**What you are asked to do**: Print only the lines from the top of the data through the line with "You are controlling", both included, skipping every picture.
━━━ The data
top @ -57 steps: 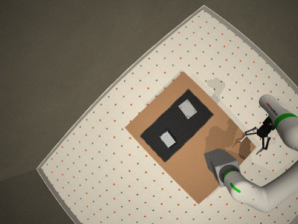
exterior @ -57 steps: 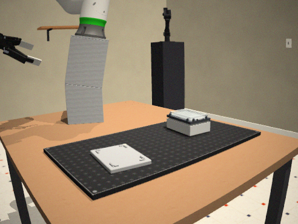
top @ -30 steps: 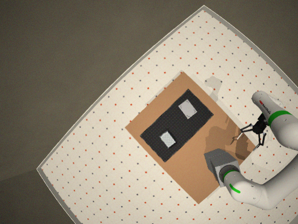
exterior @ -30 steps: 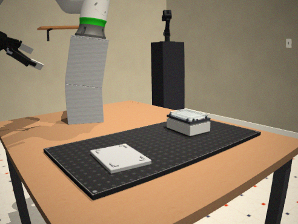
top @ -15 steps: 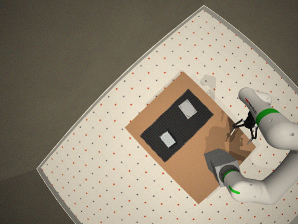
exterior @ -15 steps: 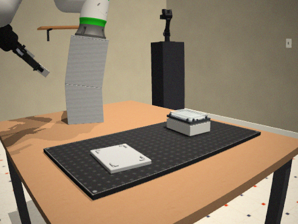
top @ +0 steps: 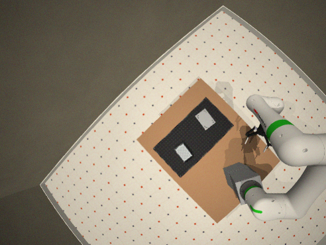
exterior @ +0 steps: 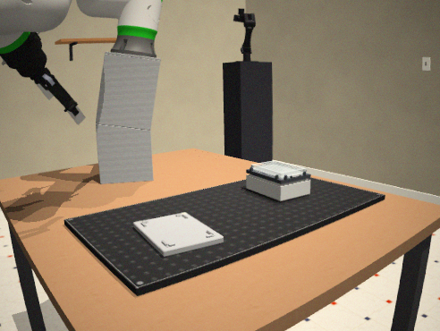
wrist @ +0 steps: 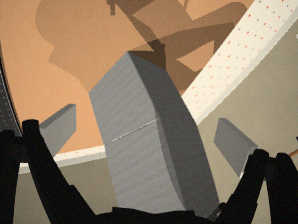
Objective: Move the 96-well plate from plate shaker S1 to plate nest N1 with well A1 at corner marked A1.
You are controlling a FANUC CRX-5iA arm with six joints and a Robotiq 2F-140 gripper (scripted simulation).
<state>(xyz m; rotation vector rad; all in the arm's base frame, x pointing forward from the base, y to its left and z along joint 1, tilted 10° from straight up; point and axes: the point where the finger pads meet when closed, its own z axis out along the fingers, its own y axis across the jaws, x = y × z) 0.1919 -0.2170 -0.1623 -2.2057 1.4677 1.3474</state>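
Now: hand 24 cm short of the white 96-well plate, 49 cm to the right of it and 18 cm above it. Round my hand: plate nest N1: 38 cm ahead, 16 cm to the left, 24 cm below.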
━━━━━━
**Reply to the task**:
top @ -57 steps: 
exterior @ -57 steps: 
top @ -30 steps: 
exterior @ -30 steps: 
top @ -15 steps: 
exterior @ -15 steps: 
top @ +0 steps: 
exterior @ +0 steps: 
wrist @ +0 steps: 
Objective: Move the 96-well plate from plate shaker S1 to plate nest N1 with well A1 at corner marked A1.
You are controlling a FANUC CRX-5iA arm with six joints and a Robotiq 2F-140 gripper (scripted simulation).

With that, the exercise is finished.